The above solution seems to cover the problem with one exception. The input signal is a slowly changing signal. This means that the difference of successive values is within the assumed framework. Then sending the previous value should not disturb the operation of the rest of the system in a significant way. What if we have concerns with fast-changing signals? In this case, the response time to the sampling time will be important. If we can afford to work on one sample „backwards“ then we can use the polynomial interpolation algorithm. Such a „substitution“ of the missing sample by calculating it based on historical data and the latest sample gives very good results. From experience, I do not recommend extrapolation attempts, as you can introduce a big error into the system.
The above considerations apply only to one problem in the field of „safety critical“ systems that should be considered when designing such systems. Each such algorithm should be matched to the requirements set for it. The above example concerns only a very narrow issue, but it outlines the challenges that the development team must face during the work.

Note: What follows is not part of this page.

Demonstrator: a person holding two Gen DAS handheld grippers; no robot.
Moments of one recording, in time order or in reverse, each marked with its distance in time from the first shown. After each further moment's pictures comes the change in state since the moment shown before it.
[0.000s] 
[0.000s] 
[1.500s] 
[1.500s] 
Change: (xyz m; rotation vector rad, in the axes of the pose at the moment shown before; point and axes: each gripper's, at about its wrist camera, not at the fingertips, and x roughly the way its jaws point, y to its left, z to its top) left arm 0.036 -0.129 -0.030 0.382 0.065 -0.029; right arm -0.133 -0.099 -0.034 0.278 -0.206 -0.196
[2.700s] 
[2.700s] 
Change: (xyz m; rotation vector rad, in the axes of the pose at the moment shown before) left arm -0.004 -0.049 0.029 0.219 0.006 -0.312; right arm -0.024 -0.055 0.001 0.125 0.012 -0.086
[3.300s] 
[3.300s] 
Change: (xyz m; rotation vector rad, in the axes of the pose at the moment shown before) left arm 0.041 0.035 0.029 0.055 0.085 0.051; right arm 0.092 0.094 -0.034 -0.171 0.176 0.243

A good practice before starting to program is to analyse the many cases that a programmer has to deal with. Predict many scenarios, often also those that seem very unlikely. Plan the entire operating strategy, especially handling errors.
Many companies that outsource the implementation of „safety critical“ projects also provide quite detailed requirements regarding the issues of error handling. However, at Codelab, apart from the implementation of the scope ordered by the clients, we also try to support them with our experience gained over many years of working on this type of projects. Such cooperation in this area contributes to creating better and, most importantly, safer solutions.